Work task:
Each line in the data holding "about" should be listed.

Given information:
>>>

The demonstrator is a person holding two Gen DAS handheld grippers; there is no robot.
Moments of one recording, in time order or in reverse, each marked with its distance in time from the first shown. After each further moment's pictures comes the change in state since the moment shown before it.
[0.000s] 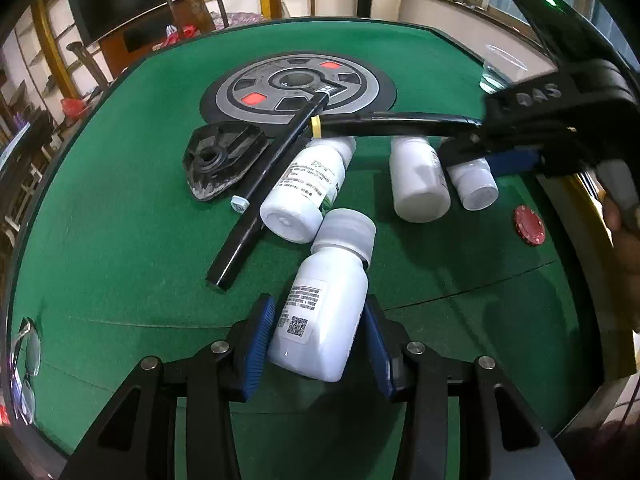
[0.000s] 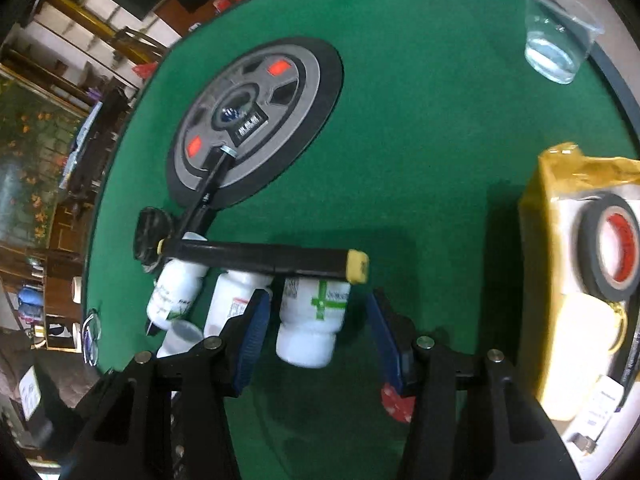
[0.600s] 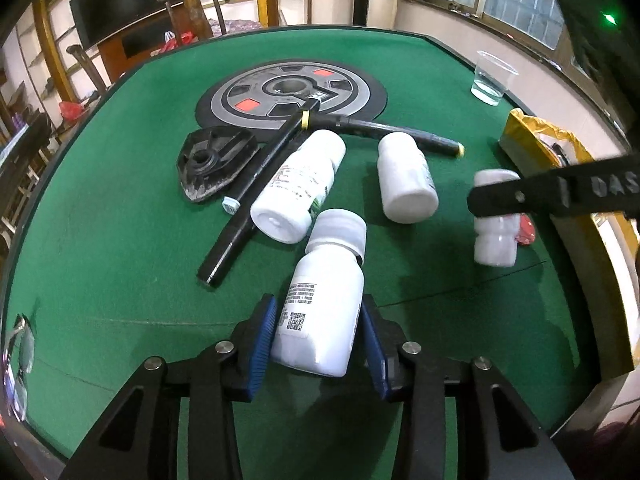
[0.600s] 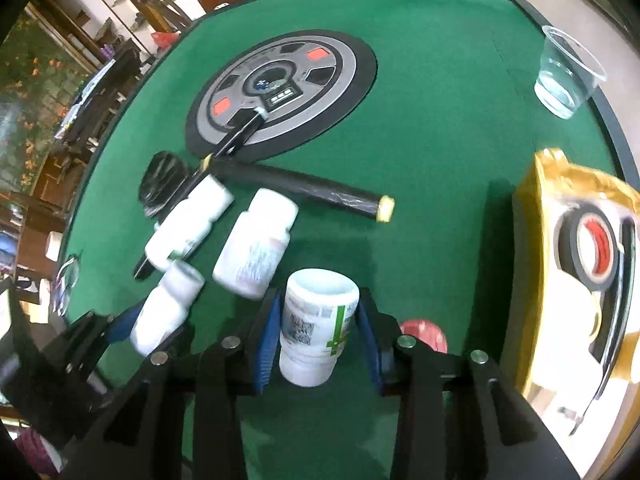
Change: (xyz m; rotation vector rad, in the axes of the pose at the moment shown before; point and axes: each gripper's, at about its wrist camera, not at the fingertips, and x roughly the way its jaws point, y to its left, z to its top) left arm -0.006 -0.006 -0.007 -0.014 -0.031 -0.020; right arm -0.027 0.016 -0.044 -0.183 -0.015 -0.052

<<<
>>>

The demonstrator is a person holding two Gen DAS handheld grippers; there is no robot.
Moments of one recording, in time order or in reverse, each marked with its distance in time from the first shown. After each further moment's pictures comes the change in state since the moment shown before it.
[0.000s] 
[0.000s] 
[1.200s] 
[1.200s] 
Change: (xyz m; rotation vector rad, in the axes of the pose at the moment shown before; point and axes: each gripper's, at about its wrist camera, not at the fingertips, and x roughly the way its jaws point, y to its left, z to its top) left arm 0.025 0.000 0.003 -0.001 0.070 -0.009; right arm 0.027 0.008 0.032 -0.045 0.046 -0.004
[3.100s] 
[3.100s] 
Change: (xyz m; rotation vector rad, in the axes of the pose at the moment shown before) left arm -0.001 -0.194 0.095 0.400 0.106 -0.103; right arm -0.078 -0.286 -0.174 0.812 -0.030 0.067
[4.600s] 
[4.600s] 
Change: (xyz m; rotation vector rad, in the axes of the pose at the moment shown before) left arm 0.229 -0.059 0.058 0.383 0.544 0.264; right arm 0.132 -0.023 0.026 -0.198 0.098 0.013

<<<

Solution to this task:
Change: (xyz m; rotation vector rad, in the axes of the pose at the moment shown before; point and axes: each gripper's, at about its wrist camera, not at the fingertips, and x roughly the way its jaws point, y to its left, z to its top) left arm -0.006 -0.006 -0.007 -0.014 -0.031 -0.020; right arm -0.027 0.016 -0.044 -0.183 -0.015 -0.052
Change: (xyz m; rotation vector rad, in the axes of the pose at the moment shown before; point and axes: each gripper's, at about its wrist camera, not at the fingertips, and x roughly the way its jaws point, y to its left, z to its top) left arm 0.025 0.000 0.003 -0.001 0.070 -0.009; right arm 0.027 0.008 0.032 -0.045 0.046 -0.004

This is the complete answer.